Ash, who was the oldest-ever Test cricketer, rang the five-minute bell at the 2017 Women's World Cup final - 80 years on from her own international debut for England before the Second World War


Former England seamer Eileen Ash has died, two months after celebrating her 110th birthday.

Ash, who was born in Islington and made her Test debut against Australia in 1937, went on to represent her country seven times – either side of the Second World War before retiring in 1949.

In domestic cricket, she represented Civil Service Women, Middlesex Women and South Women. To commemorate the 80th anniversary of her international debut, Ash rang the five-minute bell at Lord's ahead of the Women's World Cup final in 2017.

Two years later, Ash had a portrait unveiled at the same ground, where she was also awarded lifelong honorary membership.

Away from the game, she was seconded to MI6 during the war, while she still played golf until the age of 98. In 2015, she led England captain Heather Knight in a yoga session as part of a short film recorded to celebrate her 105th birthday.

Clare Connor, ECB managing director of women's cricket, said: "Our sport owes so much to its pioneers and Eileen was one of them. I am deeply sad to be saying goodbye to her today.

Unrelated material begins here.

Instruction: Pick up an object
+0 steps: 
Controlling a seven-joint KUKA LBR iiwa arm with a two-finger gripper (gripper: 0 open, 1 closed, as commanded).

"Heather and I went to visit Eileen about six months before the 2017 ICC Women's World Cup – she was 105 at the time – and it was one of the most remarkable experiences. Eileen taught Heather yoga, we played snooker, we drank cups of tea and we leafed through newspapers and scrapbooks celebrating Eileen's time as a player in the 1930s and 1940s.

"She regaled us with some amazing stories, including how she came to have her bat signed by Sir Donald Bradman at a French restaurant in Sydney in 1949! I know neither of us will ever forget that day, it was so special.

"Our thoughts and prayers are with Eileen's family as they come to terms with losing such a wonderful woman and the end of an astonishing life."

In recent years, she had passed her driving test and, a year later, flew in a Tiger Moth, aged 106.

Only a month ago, she told Castlemeadow Care: "I've been so lucky in my life and done some lovely things. It's absolutely amazing.

"I've been very close to my family and have been very lucky to have been healthy for so long."

Asked whether she had a secret for her long life, she said: "Being happy and smiling a lot, red wine, and keeping fit with yoga."